* _Data supplied_
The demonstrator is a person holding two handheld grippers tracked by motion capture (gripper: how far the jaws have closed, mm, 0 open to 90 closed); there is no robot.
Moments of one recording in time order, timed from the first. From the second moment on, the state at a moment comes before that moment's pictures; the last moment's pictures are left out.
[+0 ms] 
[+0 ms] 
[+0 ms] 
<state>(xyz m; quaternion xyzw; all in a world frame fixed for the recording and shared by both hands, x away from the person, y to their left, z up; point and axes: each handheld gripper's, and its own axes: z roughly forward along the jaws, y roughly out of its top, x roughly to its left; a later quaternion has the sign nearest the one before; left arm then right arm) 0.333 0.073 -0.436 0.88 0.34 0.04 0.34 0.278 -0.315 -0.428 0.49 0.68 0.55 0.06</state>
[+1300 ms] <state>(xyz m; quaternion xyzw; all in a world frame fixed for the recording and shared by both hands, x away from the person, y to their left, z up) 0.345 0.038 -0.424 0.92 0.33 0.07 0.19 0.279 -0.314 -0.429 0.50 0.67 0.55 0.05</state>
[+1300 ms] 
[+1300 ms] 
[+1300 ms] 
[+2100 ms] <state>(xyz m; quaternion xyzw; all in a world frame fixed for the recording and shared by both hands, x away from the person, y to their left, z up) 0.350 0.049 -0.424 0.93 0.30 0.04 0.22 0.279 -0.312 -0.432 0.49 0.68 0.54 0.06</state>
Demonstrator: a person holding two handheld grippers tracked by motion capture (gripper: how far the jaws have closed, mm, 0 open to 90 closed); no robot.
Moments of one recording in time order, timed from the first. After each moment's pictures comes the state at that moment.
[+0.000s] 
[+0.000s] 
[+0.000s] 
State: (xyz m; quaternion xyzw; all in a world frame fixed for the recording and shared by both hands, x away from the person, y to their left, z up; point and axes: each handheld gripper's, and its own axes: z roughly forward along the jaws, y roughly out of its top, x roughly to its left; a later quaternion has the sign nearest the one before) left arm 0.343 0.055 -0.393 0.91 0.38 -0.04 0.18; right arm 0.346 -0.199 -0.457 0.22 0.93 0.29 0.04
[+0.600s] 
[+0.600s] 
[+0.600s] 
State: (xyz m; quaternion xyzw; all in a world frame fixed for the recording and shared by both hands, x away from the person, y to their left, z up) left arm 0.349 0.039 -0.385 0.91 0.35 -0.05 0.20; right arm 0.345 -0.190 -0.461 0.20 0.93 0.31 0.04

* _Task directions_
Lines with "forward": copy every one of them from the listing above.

* _Response below_
<state>(xyz m; quaternion xyzw; all in a world frame fixed for the recording and shared by both hands, x away from the person, y to their left, z up; point and axes: each handheld gripper's, and its own axes: z roughly forward along the jaws, y roughly out of its top, x roughly to its left; a later quaternion has the sign nearest the one before; left arm then right arm) 0.333 0.073 -0.436 0.88 0.34 0.04 0.34 0.278 -0.315 -0.428 0.49 0.68 0.55 0.06</state>
State: (xyz m; quaternion xyzw; all in a world frame fixed for the recording and shared by both hands, x away from the person, y to their left, z up; point and axes: each handheld gripper's, and its own axes: z roughly forward along the jaws, y roughly out of its top, x roughly to its left; a later quaternion has the sign nearest the one before) left arm 0.343 0.055 -0.393 0.91 0.38 -0.04 0.18; right arm 0.346 -0.199 -0.457 0.22 0.93 0.29 0.04

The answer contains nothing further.